Totalitarian Sentiments

 

Creating confluence, understanding & compromise 101. Photo: C. Centeno

We have met the enemy and they are us.  Circa 1960s: Walt Kelly from his comic strip, Pogo, in reference to the US involvement in Vietnam. The phrase is a variation from Naval Commander Oliver Hazard Perry whom, in the late 1790s said, “We have met the enemy and they are ours.”

Our sociological positions on culture, tolerance, honest communication, integrity, decorum and humility have fallen to new lows. Some of us—in particular those with the loudest and most obstinate of postures and voices—have created as well as promoted an intractable reality that has altered our ability and willingness to freely express our thoughts and feelings across many subjects.

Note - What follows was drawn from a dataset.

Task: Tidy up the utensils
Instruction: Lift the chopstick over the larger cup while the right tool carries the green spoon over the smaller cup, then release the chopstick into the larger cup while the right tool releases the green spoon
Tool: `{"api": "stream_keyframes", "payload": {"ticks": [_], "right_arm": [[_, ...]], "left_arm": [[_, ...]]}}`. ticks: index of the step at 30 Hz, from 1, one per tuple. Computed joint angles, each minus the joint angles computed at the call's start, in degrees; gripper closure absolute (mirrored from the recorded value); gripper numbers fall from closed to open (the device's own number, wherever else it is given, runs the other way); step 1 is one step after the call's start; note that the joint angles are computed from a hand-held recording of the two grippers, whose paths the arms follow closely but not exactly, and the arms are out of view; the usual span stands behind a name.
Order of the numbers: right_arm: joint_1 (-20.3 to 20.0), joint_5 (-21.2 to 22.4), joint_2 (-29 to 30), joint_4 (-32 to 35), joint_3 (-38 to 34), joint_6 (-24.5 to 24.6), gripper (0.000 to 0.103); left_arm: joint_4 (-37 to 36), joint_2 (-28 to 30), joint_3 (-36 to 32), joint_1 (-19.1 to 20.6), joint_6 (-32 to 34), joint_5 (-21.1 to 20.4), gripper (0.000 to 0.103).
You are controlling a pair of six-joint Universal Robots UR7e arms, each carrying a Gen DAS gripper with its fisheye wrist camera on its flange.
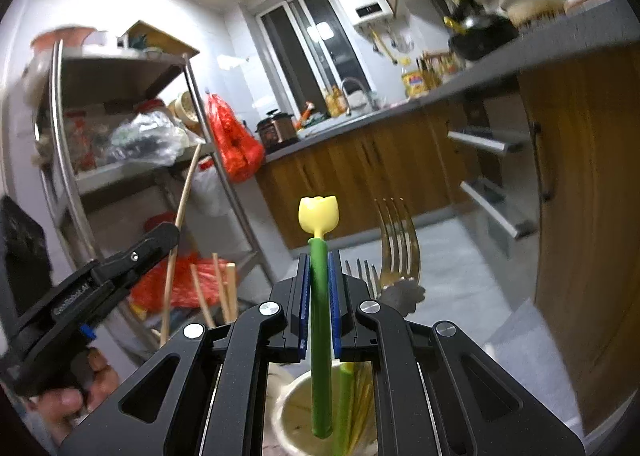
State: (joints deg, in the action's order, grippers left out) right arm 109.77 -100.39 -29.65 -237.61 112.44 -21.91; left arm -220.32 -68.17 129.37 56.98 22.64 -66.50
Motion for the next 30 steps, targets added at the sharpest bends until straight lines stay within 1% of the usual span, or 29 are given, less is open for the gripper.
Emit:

Fueled by emotion, group think, individual perceptions and more, it’s become de rigueur to put someone down [shouting, shaming, name calling, e.g.] just to make a point. What concerns me is while someone can possibly make a point, the counterpoint is summarily dismissed. Its dismissal is total, a product of a scorched earth mentality that leaves no room for perspective, for critical thinking and even a chance, however small, to understand the meaning of the counterpoint let alone the person or persons expressing the counterpoint.

We not only agree to disagree, but we do so in disagreeable fashion. We create diatribe instead of discussion, insults in lieu of perspectives, bombast as proper elocution.

I leave you to ponder on William Faulkner:

“I believe that humankind will not merely endure: we will prevail. We are immortal, not because we alone among creatures have an inexhaustible voice, but because we possess a soul, a spirit capable of compassion and sacrifice and endurance.”